# do I need co2 system



## mike 1980 (Apr 9, 2011)

I am getting a 55 gal started, and am using lots of plants. I have read about a co2 system, and my question is do I need one????


----------



## jrman83 (Jul 9, 2010)

I would say no, initially. What type of light will you have? That will determine whether you need it or not more than anything else. The type of plants you want will matter also.


----------



## mike 1980 (Apr 9, 2011)

I have 120 watts, 6500 k lights. I ordered 10 ancharids, 10 vals, cryptocoryne, sword, java fern, tiger lotus, limnophila, and maybe a few others. 

I hope to get my plants tue. or wed. Do I need any fertilizer for them?? 
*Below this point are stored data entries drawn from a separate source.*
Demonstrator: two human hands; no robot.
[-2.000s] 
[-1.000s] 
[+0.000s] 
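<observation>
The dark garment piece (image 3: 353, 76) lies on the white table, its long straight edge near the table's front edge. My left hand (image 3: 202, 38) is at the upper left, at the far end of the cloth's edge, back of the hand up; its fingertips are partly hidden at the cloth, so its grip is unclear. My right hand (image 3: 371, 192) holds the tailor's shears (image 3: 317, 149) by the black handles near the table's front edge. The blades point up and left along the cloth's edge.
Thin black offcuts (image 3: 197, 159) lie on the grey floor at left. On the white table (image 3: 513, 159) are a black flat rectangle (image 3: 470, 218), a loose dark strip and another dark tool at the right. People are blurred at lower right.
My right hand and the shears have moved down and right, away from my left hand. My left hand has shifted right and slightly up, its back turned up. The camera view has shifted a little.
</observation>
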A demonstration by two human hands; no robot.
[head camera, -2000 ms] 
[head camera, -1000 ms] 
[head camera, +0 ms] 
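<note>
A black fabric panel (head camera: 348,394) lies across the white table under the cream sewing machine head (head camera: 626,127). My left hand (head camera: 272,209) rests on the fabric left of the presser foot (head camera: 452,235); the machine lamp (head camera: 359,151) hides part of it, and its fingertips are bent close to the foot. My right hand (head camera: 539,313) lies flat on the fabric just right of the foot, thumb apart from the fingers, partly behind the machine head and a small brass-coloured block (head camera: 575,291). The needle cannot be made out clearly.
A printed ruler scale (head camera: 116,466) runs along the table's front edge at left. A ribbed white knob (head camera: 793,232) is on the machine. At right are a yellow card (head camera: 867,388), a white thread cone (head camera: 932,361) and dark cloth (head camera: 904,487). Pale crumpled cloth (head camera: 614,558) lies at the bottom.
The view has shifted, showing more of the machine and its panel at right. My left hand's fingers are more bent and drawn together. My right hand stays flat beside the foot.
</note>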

I am so glad for all you people on this site, when I ask my LFS questions they tell me to quit researching stuff on the internet. 


Thanks


----------



## jrman83 (Jul 9, 2010)

I would say that with those plants and that light you don't "need" CO2. CO2 is a great enhancement to a planted tank, however. You would see some accelerated growth from it. I would recommend a pressurized if you went that route. Need help in what to get or where to get it, refer to the other CO2 thread currently going.


----------



## James0816 (Jun 19, 2009)

I think you are borderline actually. Like Jr. said...not required but may be something you want to look at down the road. I would as well advise on dosing ferts if you really want a nice planted tank.


----------



## mike 1980 (Apr 9, 2011)

Thanks, I have looked up the ferts online and there a lot of varieties. seachem flourish has plain flourish, exel, iron, trace, potassium, nitrogen, and phosphorus. Any suggestions?? 
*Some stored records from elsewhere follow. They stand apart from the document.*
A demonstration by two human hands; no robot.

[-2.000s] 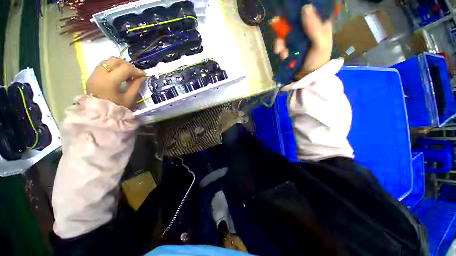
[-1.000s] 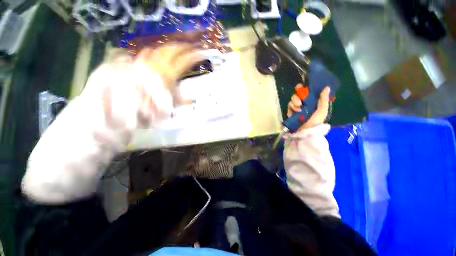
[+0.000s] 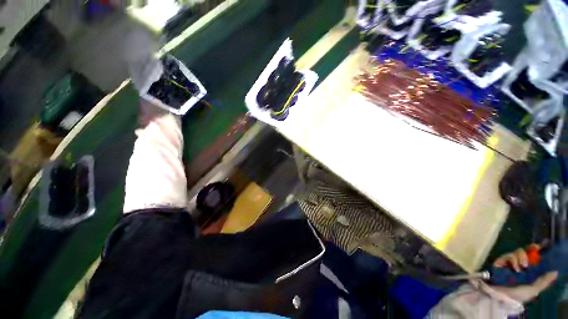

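Note:
My left hand (image 3: 149, 113) is stretched out over the green conveyor and blurred. It is at the lower left edge of a white panel unit (image 3: 171, 87) with black sockets and a yellow wire. The panel hides the fingers; the hand appears to grip it. My right hand (image 3: 526, 288) is at the lower right, around the dark pistol-grip tool (image 3: 511, 274) with an orange-red trigger. The tool's silvery nose points left, and its body is partly cut off by the picture's edge.
A second panel unit (image 3: 280, 90) stands at the pale work board's (image 3: 398, 174) left corner. Another unit (image 3: 67, 190) is on the conveyor (image 3: 218, 134) at far left. Brown wires (image 3: 430, 99) and blue wires lie at the board's back, with white panels beyond. A dark oval object (image 3: 515, 184) is at right.
The view has turned left. My left hand has moved from the board out over the conveyor. The socket units seen on the board's middle earlier are gone from there. My right hand still holds the tool.

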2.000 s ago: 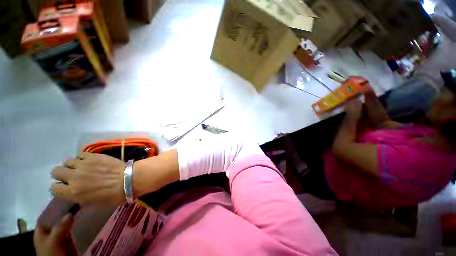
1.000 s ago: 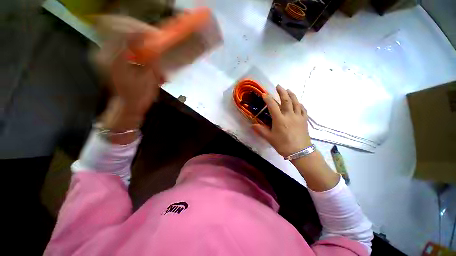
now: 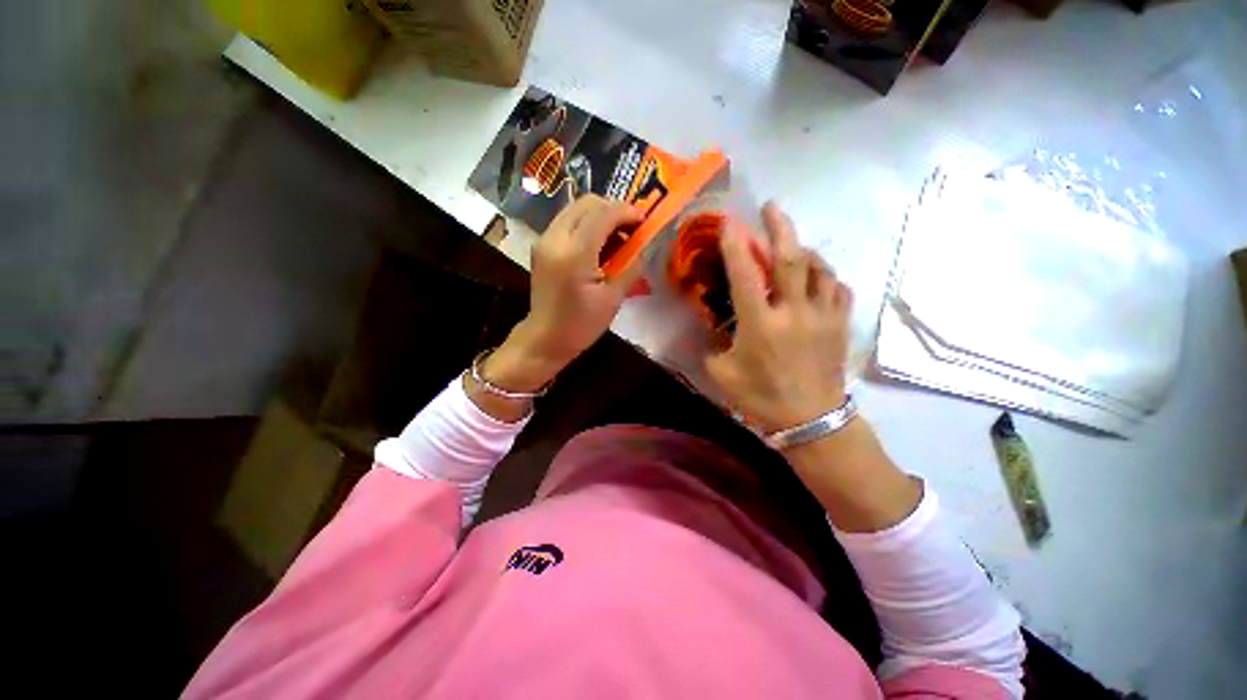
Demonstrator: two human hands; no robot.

Also, Do I need ferts all the time or just when starting the tank? I thought fish would do the fertilizing. It will be a heavy planted tank (in my opinion).


----------



## James0816 (Jun 19, 2009)

mike 1980 said:


> Thanks, I have looked up the ferts online and there a lot of varieties. seachem flourish has plain flourish, exel, iron, trace, potassium, nitrogen, and phosphorus. Any suggestions??
> 
> Also, Do I need ferts all the time or just when starting the tank? I thought fish would do the fertilizing. It will be a heavy planted tank (in my opinion).


Best suggestion I can make will be to use dry ferts. They are cheaper. If you are just getting started with them, I would recommend to start with a pre-mix blend. This let's you get used to mixing and dosing without worry of over doing it. Once your comfortable with that, you can migrate to the EI dosing method where you have more control on the individual nutrients that you dose. AquariumFertilizer.com is one place to look at to get your supplies.

As for routine, it's best to establish one because you will be bringing balance to your tank. If you swing that balance one way or the other, you could wind up with algae issues. The pre-mix here again allows you the flexibility to miss a couple of days here and there where as the EI method is pretty straight forward in dosing for (6) days and water change on the seventh day to reset.


----------



## mike 1980 (Apr 9, 2011)

Cool, I didn't even know they had dry ferts. I will check into them. Do most ferts boost ammonia?? Or do the plants consume it fast enough that it won't matter??

thanks


----------



## bigscale (Nov 17, 2010)

I personally am a great fan of CO2 systems I have set up a CO2 SYSTEM using a JBL and a fire extinguisher this saves me a considerable amount of money instead of using a JBL cylinder the plants in my aquarium have simply taken off so much so that I have to continuously farm it also it helps to control the PH level in my discus tank


----------



## mike 1980 (Apr 9, 2011)

bigscale said:


> I personally am a great fan of CO2 systems I have set up a CO2 SYSTEM using a JBL and a fire extinguisher this saves me a considerable amount of money instead of using a JBL cylinder the plants in my aquarium have simply taken off so much so that I have to continuously farm it also it helps to control the PH level in my discus tank



Is there any plans I can look at to rig something like that up?? I have 2 fire extinguishers in my garage, they are just for shooting water, not the foam that normally comes in them. Not sure what a JBL is. I don't know anything about CO2 systems, but it looks like it could be a headache from what I've seen on some posts. 


Thanks


----------



## jrman83 (Jul 9, 2010)

Setting a CO2 system is by far NOT a headache. I used to think that because I didn't know much about it and what was involved. Once I got it all and hooked it all up, I was like, "this is it"? If I had to guess, the difference with using a fire extinguisher is only the bottle that is different, but I could be wrong.


----------